Answer: One possible answer: 3.45 (the midpoint). Any value from 3.41 to 3.49 works.
Example 10: Example 10: Ordering five decimals
Problem: Order from smallest to largest: 0.7, 0.07, 0.77, 7.0, 0.17
Solution:
Step 1: Equalise: 0.70, 0.07, 0.77, 7.00, 0.17
Step 2: 7.00 has largest whole part. Remaining all have 0.
Step 3: Compare tenths: 0.07(0), 0.17(1), 0.70(7), 0.77(7).
Step 4: 0.70 vs 0.77: hundredths 0 < 7.
Answer: 0.07 < 0.17 < 0.7 < 0.77 < 7.0
Key Points to Remember
- To compare decimals, first compare the whole number part, then tenths, then hundredths.
- Make all numbers have the same number of decimal places by adding trailing zeros.
- Adding zeros after the last decimal digit does not change the value: 0.5 = 0.50.
- Ascending order: smallest to largest. Descending order: largest to smallest.
- A common mistake is thinking 0.18 > 0.9 because 18 > 9. Compare place by place: 0.18 has 1 tenth, while 0.9 has 9 tenths, so 0.9 > 0.18.
- There are infinitely many decimals between any two decimal numbers.
Practice Problems
- Which is greater — 5.6 or 5.06? Explain.
- Arrange in ascending order: 1.5, 1.05, 1.55, 1.50
- Arrange in descending order: 8.9, 8.09, 8.91, 8.19
- Heights: Aditi — 1.42 m, Neha — 1.4 m, Ria — 1.24 m. Order from tallest to shortest.
- Find 3 decimal numbers between 6.1 and 6.2.
- Is 0.3 greater than 0.29? Explain using place value.
- Order these prices from cheapest to most expensive: ₹10.50, ₹10.05, ₹10.55, ₹10.15
Frequently Asked Questions
Q1. How do you compare two decimal numbers?

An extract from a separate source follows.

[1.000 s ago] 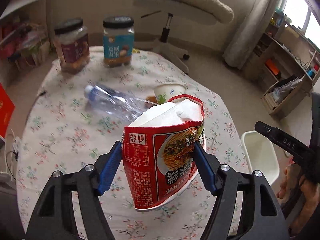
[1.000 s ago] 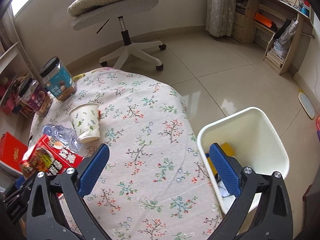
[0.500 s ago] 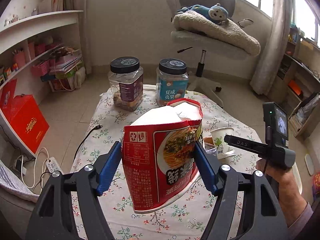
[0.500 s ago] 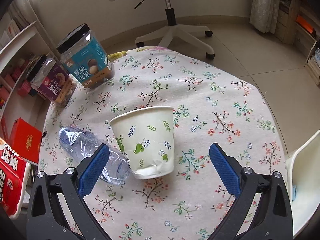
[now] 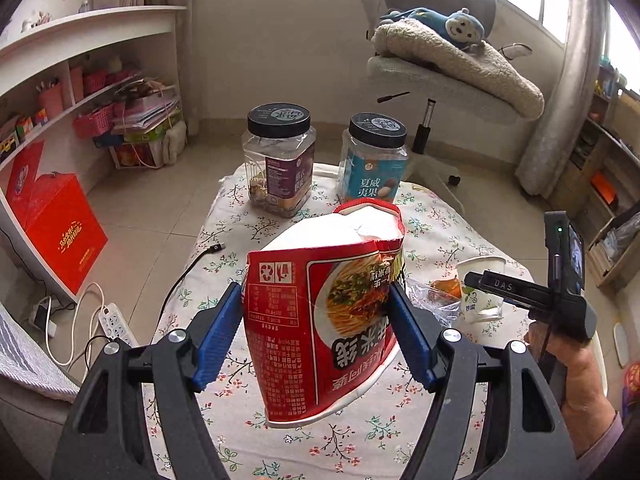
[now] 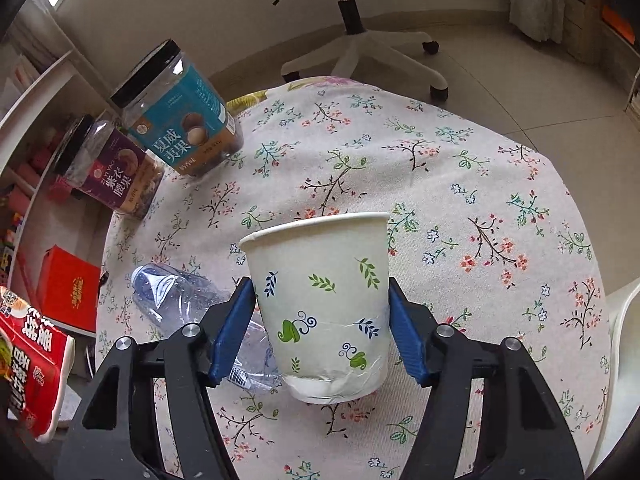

Compare digit by digit from left to right. First compare the whole number parts. If equal, compare tenths. If still equal, compare hundredths. The first difference determines which is larger.
Q2. Why should you add zeros to make decimal places equal?
Adding trailing zeros (like writing 3.5 as 3.50) makes it easier to compare digit by digit. It does not change the value of the number.
Q3. Is 0.9 greater than 0.85?
Yes. Write 0.9 as 0.90. Compare tenths: 9 > 8. So 0.90 > 0.85.
Q4. What is ascending order?
Ascending order means arranging numbers from smallest to largest. For example, 1.2, 1.5, 1.8 is in ascending order.
Q5. What is descending order?
Descending order means arranging numbers from largest to smallest. For example, 5.9, 5.6, 5.1 is in descending order.
Q6. Can there be decimals between 2.3 and 2.4?
Yes, infinitely many. Examples: 2.31, 2.35, 2.39. You can always find more by using more decimal places, like 2.315 or 2.372.
Q7. Is 0.5 the same as 0.50?
Yes. Adding a zero after the last decimal digit does not change the value. 0.5, 0.50, and 0.500 are all equal to five-tenths.
Q8. Why do students confuse 0.18 with being larger than 0.9?
Because 18 > 9 as whole numbers. But in decimals, you must compare place by place: 0.18 has 1 tenth, while 0.9 has 9 tenths. Since 1 < 9, 0.18 < 0.9.